Directions
When you return the lines below, go from the first through the line with "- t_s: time", keep them exact, and leave out every picture.
• • •
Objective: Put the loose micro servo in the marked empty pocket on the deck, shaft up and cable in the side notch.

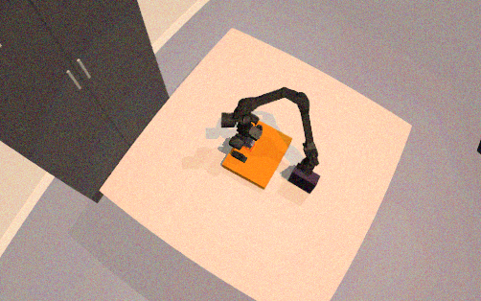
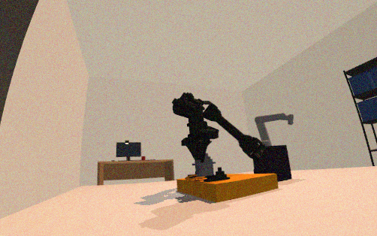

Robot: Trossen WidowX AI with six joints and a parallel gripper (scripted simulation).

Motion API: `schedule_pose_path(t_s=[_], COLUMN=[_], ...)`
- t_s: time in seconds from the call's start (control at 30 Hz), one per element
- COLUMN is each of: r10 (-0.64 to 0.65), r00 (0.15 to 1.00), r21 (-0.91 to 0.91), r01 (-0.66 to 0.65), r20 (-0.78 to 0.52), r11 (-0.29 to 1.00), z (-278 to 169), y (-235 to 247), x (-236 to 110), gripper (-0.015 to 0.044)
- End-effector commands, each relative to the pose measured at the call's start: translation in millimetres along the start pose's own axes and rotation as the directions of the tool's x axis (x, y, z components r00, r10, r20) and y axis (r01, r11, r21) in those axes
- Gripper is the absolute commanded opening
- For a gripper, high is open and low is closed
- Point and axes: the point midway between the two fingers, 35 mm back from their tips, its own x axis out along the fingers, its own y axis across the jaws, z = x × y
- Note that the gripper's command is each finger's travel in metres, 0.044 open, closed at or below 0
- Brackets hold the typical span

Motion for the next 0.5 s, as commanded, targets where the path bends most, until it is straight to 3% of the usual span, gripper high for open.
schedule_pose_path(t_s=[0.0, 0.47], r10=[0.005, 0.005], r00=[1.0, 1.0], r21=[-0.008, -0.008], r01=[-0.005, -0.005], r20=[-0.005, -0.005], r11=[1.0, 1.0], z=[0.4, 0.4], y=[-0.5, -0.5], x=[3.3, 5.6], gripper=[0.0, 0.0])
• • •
Reply to the exercise
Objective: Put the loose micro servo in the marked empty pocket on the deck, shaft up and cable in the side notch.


Robot: Trossen WidowX AI with six joints and a parallel gripper (scripted simulation).

Motion API: `schedule_pose_path(t_s=[_], COLUMN=[_], ...)`
- t_s: time in seconds from the call's start (control at 30 Hz), one per element

Nothing else is required to complete this exercise.